Although I’ve been exposed to Disney entertainment all my life and usually liked it well enough, the first Disney-related thing I really obsessed over was EPCOT Center’s Future World. Why? Because it so perfectly spoke to my preexisting interest in science fiction and futurism. And as Disney’s focus on that kind of thing died away and attractions with that theme were removed forever, my interest in the parks atrophied. Believe me, I would love nothing better than for them to be great again. But the company would need totally new executive leadership and a complete restructuring of the Parks and Resorts division, not to mention an investment of billions upon billions of dollars to reverse the damage from the last 20 years or so, for that to happen.

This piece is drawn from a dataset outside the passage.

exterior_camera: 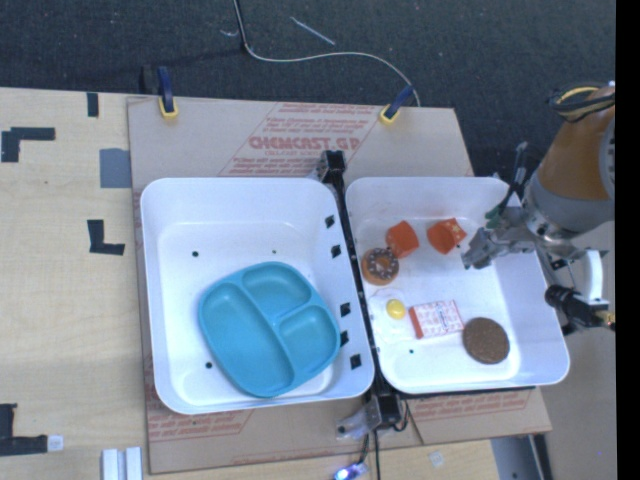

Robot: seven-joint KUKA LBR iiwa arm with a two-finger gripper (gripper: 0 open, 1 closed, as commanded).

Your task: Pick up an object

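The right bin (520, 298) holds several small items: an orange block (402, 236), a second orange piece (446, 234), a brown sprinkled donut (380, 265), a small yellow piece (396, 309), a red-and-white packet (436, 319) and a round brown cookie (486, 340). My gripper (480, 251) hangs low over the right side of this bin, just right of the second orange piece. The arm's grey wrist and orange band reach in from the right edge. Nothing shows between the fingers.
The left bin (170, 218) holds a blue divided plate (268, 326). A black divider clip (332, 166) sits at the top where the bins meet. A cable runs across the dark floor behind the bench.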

So I have a choice to make. I can keep writing the same few posts about what’s wrong with Disney World, which would just bore us all to death. Or I can write about other stuff, instead. After all, the little “What is futureprobe?” box at the top of the sidebar says that, in addition to being about EPCOT Center, this blog is also about Star Trek and other optimistic visions of the future. So I’m pretty sure I’m allowed to branch out a little. Don’t worry, I’ll still write about Disney-related things now and then and I’ll continue to talk about the company on Twitter and post pictures of the parks as they once were on my Tumblr. But the focus of this blog will shift.

I hope you’ll come along for the ride. If not, then that’s okay, too. It is, after all, a very big Internet.